At the moment, all of the most commonly hiked long distance trails are covered in both OSM and Wikivoyage, and all of those trails could have excellent hiking guides that are free and open source, that’s what I’m working towards.
I plan to split up the trail by state, into these sections:
Georgia
North Carolina & Tennessee (the trail crosses the state border multiple times here)
Virginia
West Virginia
Maryland
Pennsylvania
New Jersey
New York
Connecticut
Massachusetts
Vermont
New Hampshire
Maine
The other approach suggested would also work. I noticed that there doesn’t seem to be a strong desire to go either way. In this case, it would benefit me a lot, as I’m working on this guide: Appalachian Trail – Travel guide at Wikivoyage
I support splitting by US state. This approach follows the precedent of the East Coast Greenway.

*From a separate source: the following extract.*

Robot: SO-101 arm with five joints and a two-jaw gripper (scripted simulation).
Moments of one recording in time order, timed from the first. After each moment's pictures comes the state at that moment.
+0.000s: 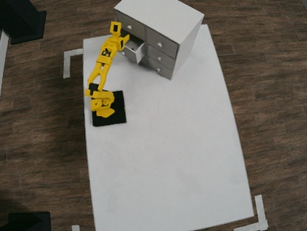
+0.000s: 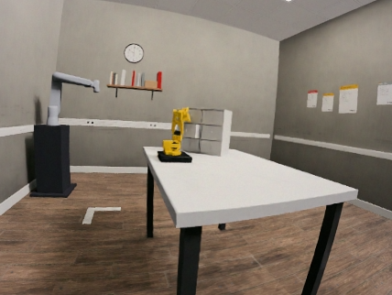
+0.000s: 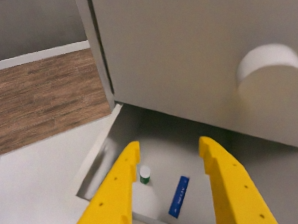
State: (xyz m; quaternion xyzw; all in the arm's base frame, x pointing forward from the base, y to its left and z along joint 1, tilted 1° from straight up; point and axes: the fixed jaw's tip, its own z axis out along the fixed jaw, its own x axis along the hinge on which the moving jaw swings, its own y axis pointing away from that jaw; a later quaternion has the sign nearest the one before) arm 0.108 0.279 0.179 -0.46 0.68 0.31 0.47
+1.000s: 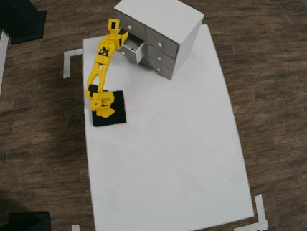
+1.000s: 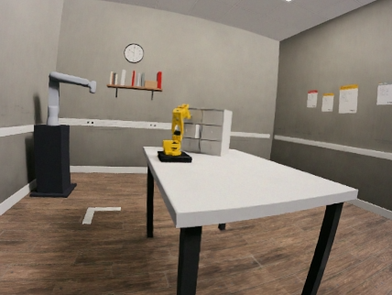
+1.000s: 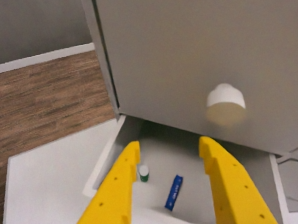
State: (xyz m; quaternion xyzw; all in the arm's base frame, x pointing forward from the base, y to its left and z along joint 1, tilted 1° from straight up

What approach would you propose @jpolvto for naming each segment? I’d consider using a combination of the note and description. There is a tendency to use state abbreviations in the names which is handy for editing in OSM but is not so useful to the end user. I’d urge you to consider the ‘Name is the name only’ wiki policy. When third party applications show the trail named as “Appalachian Trail (VT),” I cringe.
That’s a good point. I’ve been wondering about this. I’ve exclusively seen the “state tags” or, “stage numbers” in the name of different relations. Are there tags specifically meant for states or stage numbers?
Also, be aware that most if not all renderers ignore the name of the main relation and only display the names of the most terminal subrelations. This makes for weird names on maps sometimes.
The sections don’t all begin and end at a state lines, but that means the sections are more similar in length, ranging from around a hundred to several hundred miles.
USBRS [1] goes state-by-state for (national) bicycle routing, as well, because “that’s how the state DOTs and AASHTO do it,” AND for the reason that big, huge relations in OSM are often unwieldy to edit (even with JOSM, even with many gigabytes and dozens of CPU/GPU cores).
This is a more fundamental-to-OSM’s-API issue (relations of hundreds or worse, thousands of members are sluggish to edit), but it is part of what has evolved and emerged, especially in these here United States of America.
USBR 95 in California (1069 miles — a monster!) is broken up into four relations: northern, central, southern and south. And even those (with many hundreds of members each) are a beefy chunk of data for any editor of OSM route relations.
Statewide is a good choice, as it is a good size for OSM’s scope. Sometimes, we get two small New England states or a cultural or co-managed region together, OK. ATC trail guides do, too.
@jpolvto Thanks for your work splitting up the AT in a more manageable way! I admit my splitting it by trail club proved a bit unwieldy and unsatisfactory in the end. Happy to have the trail clubs saved in operator for now, and maybe moved to community_adopter at some point.